◆ WHAT THE EXERCISE ASKS ◆
Transcribe the listing word for word. Begin at its first line and end with the line containing "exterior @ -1".

◆ SUPPLIED ENTRIES ◆

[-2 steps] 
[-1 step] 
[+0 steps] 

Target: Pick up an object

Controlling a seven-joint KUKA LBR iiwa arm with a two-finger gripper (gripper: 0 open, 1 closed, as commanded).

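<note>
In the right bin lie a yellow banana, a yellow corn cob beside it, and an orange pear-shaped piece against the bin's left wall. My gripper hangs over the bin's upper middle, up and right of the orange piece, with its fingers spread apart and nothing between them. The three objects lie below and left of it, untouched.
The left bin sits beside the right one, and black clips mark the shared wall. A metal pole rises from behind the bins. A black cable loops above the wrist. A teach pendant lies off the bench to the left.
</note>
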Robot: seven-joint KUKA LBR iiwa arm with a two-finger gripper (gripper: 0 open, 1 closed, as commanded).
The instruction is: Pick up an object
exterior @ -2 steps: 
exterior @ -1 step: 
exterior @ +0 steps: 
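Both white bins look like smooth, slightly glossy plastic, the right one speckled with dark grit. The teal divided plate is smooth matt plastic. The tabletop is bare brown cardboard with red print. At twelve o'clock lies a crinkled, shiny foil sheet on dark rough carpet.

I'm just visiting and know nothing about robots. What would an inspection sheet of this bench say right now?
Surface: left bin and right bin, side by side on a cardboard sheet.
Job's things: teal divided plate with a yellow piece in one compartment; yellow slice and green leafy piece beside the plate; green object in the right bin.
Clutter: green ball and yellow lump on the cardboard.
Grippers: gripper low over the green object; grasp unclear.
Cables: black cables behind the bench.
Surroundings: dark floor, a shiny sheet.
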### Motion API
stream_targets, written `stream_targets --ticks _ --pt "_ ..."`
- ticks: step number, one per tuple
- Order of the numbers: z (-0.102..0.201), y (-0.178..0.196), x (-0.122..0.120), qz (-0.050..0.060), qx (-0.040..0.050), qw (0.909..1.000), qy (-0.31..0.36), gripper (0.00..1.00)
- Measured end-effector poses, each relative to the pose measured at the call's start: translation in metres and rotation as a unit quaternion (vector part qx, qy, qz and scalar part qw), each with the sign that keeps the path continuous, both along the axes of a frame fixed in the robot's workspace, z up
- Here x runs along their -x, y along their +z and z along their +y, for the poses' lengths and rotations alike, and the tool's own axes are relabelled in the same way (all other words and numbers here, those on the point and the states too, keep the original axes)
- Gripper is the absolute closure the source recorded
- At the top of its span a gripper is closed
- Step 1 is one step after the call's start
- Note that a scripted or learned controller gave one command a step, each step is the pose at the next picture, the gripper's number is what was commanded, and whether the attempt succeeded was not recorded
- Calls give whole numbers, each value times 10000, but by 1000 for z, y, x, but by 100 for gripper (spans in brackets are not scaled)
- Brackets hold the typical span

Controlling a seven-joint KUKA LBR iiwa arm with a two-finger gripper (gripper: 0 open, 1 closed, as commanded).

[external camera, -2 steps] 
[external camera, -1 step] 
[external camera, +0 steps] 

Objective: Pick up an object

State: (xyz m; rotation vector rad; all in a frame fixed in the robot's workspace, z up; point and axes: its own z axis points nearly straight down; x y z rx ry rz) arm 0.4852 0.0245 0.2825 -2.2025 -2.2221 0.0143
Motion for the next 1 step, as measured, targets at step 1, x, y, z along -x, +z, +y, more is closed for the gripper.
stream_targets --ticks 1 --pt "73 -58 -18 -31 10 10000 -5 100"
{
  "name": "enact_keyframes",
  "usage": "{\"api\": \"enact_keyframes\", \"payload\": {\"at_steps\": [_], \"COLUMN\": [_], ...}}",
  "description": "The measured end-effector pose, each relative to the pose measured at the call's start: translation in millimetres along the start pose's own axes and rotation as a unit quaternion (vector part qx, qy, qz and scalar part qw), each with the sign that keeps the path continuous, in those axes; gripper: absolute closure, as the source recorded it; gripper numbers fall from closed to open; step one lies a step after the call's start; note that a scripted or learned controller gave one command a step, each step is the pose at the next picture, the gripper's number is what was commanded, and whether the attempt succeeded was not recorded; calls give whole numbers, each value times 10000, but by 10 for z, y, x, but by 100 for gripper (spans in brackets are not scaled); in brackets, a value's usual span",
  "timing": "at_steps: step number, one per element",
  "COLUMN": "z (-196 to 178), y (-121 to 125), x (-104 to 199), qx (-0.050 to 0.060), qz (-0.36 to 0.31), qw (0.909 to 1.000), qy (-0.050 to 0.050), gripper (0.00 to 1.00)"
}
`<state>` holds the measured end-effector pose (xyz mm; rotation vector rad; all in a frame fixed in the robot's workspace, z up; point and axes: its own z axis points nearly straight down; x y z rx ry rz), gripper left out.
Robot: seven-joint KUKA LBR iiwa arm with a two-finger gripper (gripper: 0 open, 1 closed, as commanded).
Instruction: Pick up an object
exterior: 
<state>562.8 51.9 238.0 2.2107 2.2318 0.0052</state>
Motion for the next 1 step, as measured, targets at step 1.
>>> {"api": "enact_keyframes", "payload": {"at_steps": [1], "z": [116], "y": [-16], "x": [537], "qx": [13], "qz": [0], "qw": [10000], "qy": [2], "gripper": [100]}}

◆ WRITTEN REPLY ◆
[-2 steps] 
[-1 step] 
[+0 steps] 

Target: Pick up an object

Controlling a seven-joint KUKA LBR iiwa arm with a two-finger gripper (gripper: 0 open, 1 closed, as commanded).

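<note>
In the right bin lie a yellow banana, a yellow corn cob beside it, and an orange pear-shaped piece against the bin's left wall. My gripper hangs over the bin's upper middle, up and right of the orange piece, with its fingers spread apart and nothing between them. The three objects lie below and left of it, untouched.
The left bin sits beside the right one, and black clips mark the shared wall. A metal pole rises from behind the bins. A black cable loops above the wrist. A teach pendant lies off the bench to the left.
</note>
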Robot: seven-joint KUKA LBR iiwa arm with a two-finger gripper (gripper: 0 open, 1 closed, as commanded).
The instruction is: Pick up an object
exterior @ -2 steps: 
exterior @ -1 step: 

Work on this exercise is now finished.